2009 reminds Paul of 2005. “But 2009”, Paul affirms, “offered much better conditions at harvest, which finished in dream like conditions. 2009 was also overall a hotter and dryer year than 2005”. He added “They are thrilled the best cabernets will hit the same extraordinary levels of ripeness as the merlot”. Based on tasting finished vats of merlot, Paul reports “The wine is expressing finesse and subtlety. 2009 also offers great levels of sugar, alcohol, tannins, and acidity that will allow the chateau to produce wines of balance, harmony, and elegance”.

Palmer director Thomas Duroux was all smiles when asked about the quality of the harvest in 2009. Bernard de Laage concurs with Duroux’s optimism. The chateau harvested their merlot September 28 to October 2. Average potential alcohol levels are 14.5%. They began harvesting cabernet sauvignon October 5, finishing October 14.  The berries are uniformly small, approximately 1 gram per berry. In 2005, the berries weighed almost 50% more. The smaller berries produce less, but more concentrated juice.  Palmer also grows petit verdot, notoriously difficult to ripen. But in 2009 the grape ripened properly, and could be included in the grand vin.

According to Duroux, “The fruit is ripe in 2009. There are no sensations or analysis of over ripeness. As regards weather, 2009 is close to 2005, with its long growing season and cool nights. 2009 is a vintage that fully expresses fruit and terroir”. When asked about working with such ripe fruit, Duroux commented, “My previous experience with high alcohol level wines from my time at Ornellaia afforded me a greater understanding of how to handle 2009.” Bernard de Laage stressed, “Palmer strives to make balanced wines”.  Duroux agreed, concluding with, “We are very comfortable with what Palmer will achieve in this vintage”.

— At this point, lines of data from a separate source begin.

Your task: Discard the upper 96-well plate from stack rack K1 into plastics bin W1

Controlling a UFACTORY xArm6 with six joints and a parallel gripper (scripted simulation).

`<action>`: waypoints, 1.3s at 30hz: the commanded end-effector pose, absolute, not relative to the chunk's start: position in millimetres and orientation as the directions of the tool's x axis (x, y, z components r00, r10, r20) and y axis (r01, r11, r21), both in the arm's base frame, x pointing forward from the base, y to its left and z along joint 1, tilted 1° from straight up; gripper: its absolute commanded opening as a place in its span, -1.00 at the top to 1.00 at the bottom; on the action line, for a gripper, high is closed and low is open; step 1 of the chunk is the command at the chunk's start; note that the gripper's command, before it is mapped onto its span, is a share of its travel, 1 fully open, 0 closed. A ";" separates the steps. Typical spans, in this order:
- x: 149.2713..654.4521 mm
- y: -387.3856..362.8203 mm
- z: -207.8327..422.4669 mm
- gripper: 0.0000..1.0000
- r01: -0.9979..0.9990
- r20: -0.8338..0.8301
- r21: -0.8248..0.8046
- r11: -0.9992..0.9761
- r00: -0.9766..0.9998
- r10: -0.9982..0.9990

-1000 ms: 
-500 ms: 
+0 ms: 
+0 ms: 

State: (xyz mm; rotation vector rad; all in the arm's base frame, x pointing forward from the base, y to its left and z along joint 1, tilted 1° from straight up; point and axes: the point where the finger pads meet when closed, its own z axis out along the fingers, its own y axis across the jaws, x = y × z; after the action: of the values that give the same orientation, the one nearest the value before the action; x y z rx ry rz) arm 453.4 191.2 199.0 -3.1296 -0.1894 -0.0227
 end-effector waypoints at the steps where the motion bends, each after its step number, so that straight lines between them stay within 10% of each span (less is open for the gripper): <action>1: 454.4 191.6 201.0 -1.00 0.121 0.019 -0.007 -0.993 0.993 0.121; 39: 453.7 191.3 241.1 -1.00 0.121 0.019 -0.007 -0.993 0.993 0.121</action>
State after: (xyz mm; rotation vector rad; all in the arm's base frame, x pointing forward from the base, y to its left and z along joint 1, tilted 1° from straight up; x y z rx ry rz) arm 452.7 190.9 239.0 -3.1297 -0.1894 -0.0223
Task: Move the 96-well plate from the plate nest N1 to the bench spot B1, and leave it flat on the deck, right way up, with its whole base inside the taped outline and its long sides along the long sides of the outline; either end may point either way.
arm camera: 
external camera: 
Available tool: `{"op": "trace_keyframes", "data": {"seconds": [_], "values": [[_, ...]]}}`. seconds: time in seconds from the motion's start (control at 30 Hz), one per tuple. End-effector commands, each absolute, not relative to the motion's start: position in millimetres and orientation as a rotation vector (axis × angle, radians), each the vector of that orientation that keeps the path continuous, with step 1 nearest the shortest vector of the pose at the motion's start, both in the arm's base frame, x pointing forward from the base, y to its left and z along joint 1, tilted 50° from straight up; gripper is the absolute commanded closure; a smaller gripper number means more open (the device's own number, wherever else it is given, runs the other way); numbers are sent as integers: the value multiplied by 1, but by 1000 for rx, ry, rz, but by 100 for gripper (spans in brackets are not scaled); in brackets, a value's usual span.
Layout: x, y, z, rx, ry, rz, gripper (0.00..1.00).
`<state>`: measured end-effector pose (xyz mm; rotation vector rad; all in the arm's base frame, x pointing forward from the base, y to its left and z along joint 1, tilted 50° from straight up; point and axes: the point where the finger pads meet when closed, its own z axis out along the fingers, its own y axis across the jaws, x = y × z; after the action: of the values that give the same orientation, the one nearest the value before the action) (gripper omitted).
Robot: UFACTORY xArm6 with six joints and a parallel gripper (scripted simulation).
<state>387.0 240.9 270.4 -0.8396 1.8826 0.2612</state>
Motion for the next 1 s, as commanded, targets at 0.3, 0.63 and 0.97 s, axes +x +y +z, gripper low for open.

Rauzan Segla director John Kolasa is one of the most outspoken people in Bordeaux. Ask him a direct question,  you’ll get a direct answer. According to Kolasa, each vintage is like giving birth to a child all over again. He’s always worried. “In 2009, the key to producing sublime wines is in the vinification. Care must be taken not to over extract in a ripe, high alcohol year”. Kolasa added, “They are not more concerned with 2009 than with other vintages. They are always equally concerned with every harvest. But with the high degrees of ripeness in 2009, Rauzan will be exercising caution. They do not want to produce Bordeaux in the style of California wine”.

Rauzan Segla began harvesting merlot September 22, finishing one week later. Potential alcohol levels are 14%. They completed their cabernet sauvignon harvest October 13 at equally ripe levels of 14% alcohol.  Petit Verdot, not often included because of its difficulty in reaching full ripeness, was picked October 2, fully ripe.

It’s still early. A lot can happen before the wines are blended, which for several producers takes place before the trade tastings traditionally held in April.  My money is on 2009 becoming the next great vintage. Depending on pricing, this is a vintage that deserves serious consideration for purchasing as futures.